Teacher Strikes Might Hurt Republicans This Time
Teachers generally didn’t go on strike for much of the 20th century. Even in the labor-friendly New Deal, teacher unions struggled to gain a foothold. The Wagner Act, passed in 1935, conferred collective-bargaining rights on private workers, but withheld them from public-sector workers.
Nonetheless as unions became entrenched in the postwar United States, the idea that public-sector employees like teachers should also have a right to organize became more palatable. In 1959, Wisconsin, long a leader in progressive legislation, became the first state to pass a law granting public employees the right to strike. Other states followed suit: 22 in all by 1970.
Throughout the 1960s and 1970s, teachers who acquired collective-bargaining rights went on strike at a remarkable rate. These walkouts tended to erupt in bastions of liberalism. New York City, for example, witnessed one of the first major strikes in the early 1960s, when labor organizers Albert Shanker and David Selden managed to unify teachers’ unions into a formidable, disciplined force.
Throughout the 1960s, teachers who went on strike simultaneously embraced many of the social movements of the era, particularly the civil rights movement. National teachers’ unions endorsed Brown v. Board of Education, and over the course of the decade, they became increasingly identified with various liberal causes.
At first this posed no dangers for the unions. Though it may be hard to imagine now, the idea that public-sector unions should exist, and could in fact play a positive role in society, was conventional wisdom among much of the electorate at this time. In Pennsylvania, for example, the historian Jon Shelton has traced how a Republican governor convened a commission in 1968 — headed by a retired executive from Alcoa, no less — that ultimately recommended that public-sector employees, including teachers, be given collective-bargaining rights.
In 1970, the Pennsylvania Legislature passed a far-reaching law that did just that, and even gave public employees limited rights to strike. All of this reflected a belief, however naïve, that teachers and state authorities could meet as equals at the bargaining table. Unions, in this formulation, would serve as a counterweight to the power of government. The head of the Pittsburgh teachers’ union argued that the law had turned Pennsylvania into “one of the most progressive states in the nation.”
Nonetheless, by 1970, the liberal-labor coalition was already fraying, as growing numbers of white working-class voters began to express unease about the drift of the country. The era’s riots, rising crime and, eventually, stagflation and deindustrialization left many Americans questioning the core tenets of liberalism.
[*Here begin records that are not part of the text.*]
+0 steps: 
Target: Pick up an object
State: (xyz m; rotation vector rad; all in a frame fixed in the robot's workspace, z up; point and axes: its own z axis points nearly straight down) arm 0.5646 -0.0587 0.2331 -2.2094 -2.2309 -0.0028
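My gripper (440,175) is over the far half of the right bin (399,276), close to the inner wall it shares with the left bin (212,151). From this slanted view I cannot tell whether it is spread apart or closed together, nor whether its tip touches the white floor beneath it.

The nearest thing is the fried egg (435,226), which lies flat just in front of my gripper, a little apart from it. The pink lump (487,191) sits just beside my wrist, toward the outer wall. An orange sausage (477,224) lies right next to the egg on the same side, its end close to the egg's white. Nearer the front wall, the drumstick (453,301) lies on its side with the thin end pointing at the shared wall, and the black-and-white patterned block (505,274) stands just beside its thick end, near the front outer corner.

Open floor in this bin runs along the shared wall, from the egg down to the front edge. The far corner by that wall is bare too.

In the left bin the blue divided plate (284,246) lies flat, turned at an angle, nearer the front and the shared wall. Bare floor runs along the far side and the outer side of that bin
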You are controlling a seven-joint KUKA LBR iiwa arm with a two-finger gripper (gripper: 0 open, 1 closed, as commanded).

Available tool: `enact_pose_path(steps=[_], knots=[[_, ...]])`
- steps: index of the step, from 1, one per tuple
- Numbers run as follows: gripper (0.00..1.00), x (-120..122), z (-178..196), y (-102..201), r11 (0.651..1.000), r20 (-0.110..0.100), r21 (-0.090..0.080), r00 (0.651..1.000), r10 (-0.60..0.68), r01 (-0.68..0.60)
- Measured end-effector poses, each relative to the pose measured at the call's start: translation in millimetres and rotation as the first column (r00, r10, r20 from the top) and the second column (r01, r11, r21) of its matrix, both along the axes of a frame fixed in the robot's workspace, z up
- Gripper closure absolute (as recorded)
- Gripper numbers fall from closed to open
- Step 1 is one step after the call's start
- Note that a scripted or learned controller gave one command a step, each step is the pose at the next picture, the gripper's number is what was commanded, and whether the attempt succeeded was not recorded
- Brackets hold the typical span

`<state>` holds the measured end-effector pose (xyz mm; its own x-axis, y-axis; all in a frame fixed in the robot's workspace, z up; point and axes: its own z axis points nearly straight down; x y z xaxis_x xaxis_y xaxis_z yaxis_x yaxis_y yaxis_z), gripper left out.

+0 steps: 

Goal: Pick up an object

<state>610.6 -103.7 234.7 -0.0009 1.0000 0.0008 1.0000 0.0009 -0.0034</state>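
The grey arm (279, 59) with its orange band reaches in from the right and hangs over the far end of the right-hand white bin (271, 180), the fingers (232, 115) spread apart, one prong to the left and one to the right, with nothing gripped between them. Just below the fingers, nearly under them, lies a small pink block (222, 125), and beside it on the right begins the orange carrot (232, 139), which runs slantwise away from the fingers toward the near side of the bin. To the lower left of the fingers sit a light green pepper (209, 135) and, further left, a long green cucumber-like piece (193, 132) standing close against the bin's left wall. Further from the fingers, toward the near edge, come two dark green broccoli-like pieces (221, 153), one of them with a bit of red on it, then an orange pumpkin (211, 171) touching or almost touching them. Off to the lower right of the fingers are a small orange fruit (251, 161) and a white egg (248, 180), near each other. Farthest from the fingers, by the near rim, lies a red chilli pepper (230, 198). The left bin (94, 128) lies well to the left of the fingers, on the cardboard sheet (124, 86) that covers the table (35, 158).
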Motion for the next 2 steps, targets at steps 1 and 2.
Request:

In the 1970s, a number of high-profile teachers’ strikes decisively shifted public opinion against unions. In New York City, the image of militant teachers going on strike precisely as the city struggled with bankruptcy helped cement a growing perception that public-sector unions operated against the public interest. Bitter strikes in other big cities — Newark, Philadelphia, Chicago, St. Louis — repelled many moderate voters.
In 1975, teachers in Pittsburgh went on highly visible strike — one of a staggering 478 strikes of public-sector workers that took place that year in the U.S. Though they initially enjoyed popular support, this evaporated by the time the teachers went back to work. As Shelton has written, the strike “significantly widened the gap between what many believed were the interests of labor unions and the interest of the public.”
The image of teachers going on strike — and children home from school for months at a time — seemed to reflect a larger breakdown in what was sometimes called “law and order,” and in Pittsburgh, to say nothing of other cities, teachers found themselves pilloried for allegedly contributing to a collapse of social norms. The strikes helped fuel a growing conservative backlash nationwide.
In Pennsylvania, for example, a Democratic governor convened another commission to re-evaluate public-sector unions. This time, though, the people testifying spoke the language of “right to work.” As the head of Philadelphia’s Chamber of Commerce testified: “The disasters visited upon community after community by striking public employees is eating away at the very fabric of society.” The tide was turning.
Which brings us to now. The recent teacher strikes are happening in places very far removed from the left-leaning cities of the 1960s and 1970s, and far removed from states like California and New York, where public-sector unions wield considerable power and guard their benefits.
For the most part, the walkouts are happening in places where the mantra of cutting taxes and services — and slashing spending on schools — has reached absurd levels. In Oklahoma, for example, schools have been closed intermittently, not because teachers have been on strike, but because the funding isn’t there to keep them open.
More curious still, these strikes aren’t necessarily being orchestrated by the teachers’ unions in those states. In some cases, they’re happening outside of union leadership whatsoever. And even more surprising, the strikers have significant public support, largely because the teacher demands aren’t simply about higher salaries; they’re about increased funding for education generally.
All of this is significant. The latest teacher strikes aren’t symptoms of a decadent, declining brand of liberalism. They’re a primal scream of populations that are becoming increasingly disenchanted with the pieties and policies of politicians intent on cutting public services down to nothing.
And that should scare Republicans, who run the risk, much like the liberals of old, of being increasingly viewed as holding extreme, even radical views that run contrary to the public interest.